**Prompt:** The whole listing that follows should be printed again, unchanged.
= = = = = = =
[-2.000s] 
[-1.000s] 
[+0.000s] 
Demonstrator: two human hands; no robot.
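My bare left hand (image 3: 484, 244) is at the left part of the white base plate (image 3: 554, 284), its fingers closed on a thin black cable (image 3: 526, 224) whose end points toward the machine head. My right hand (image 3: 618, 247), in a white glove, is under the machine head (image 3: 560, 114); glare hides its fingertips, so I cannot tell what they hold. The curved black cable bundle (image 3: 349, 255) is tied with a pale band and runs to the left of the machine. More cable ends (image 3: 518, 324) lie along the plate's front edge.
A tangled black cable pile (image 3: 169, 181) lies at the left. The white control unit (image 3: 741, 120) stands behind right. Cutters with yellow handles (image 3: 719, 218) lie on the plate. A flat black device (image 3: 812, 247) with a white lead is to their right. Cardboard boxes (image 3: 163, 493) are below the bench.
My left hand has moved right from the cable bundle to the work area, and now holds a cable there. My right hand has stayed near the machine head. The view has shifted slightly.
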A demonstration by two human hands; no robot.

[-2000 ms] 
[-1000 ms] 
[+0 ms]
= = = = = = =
**Result for this exercise:**
[-2.000s] 
[-1.000s] 
[+0.000s] 
Demonstrator: two human hands; no robot.
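My bare left hand (image 3: 484, 244) is at the left part of the white base plate (image 3: 554, 284), its fingers closed on a thin black cable (image 3: 526, 224) whose end points toward the machine head. My right hand (image 3: 618, 247), in a white glove, is under the machine head (image 3: 560, 114); glare hides its fingertips, so I cannot tell what they hold. The curved black cable bundle (image 3: 349, 255) is tied with a pale band and runs to the left of the machine. More cable ends (image 3: 518, 324) lie along the plate's front edge.
A tangled black cable pile (image 3: 169, 181) lies at the left. The white control unit (image 3: 741, 120) stands behind right. Cutters with yellow handles (image 3: 719, 218) lie on the plate. A flat black device (image 3: 812, 247) with a white lead is to their right. Cardboard boxes (image 3: 163, 493) are below the bench.
My left hand has moved right from the cable bundle to the work area, and now holds a cable there. My right hand has stayed near the machine head. The view has shifted slightly.
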A demonstration by two human hands; no robot.

[-2000 ms] 
[-1000 ms] 
[+0 ms]

Nothing else is part of this answer.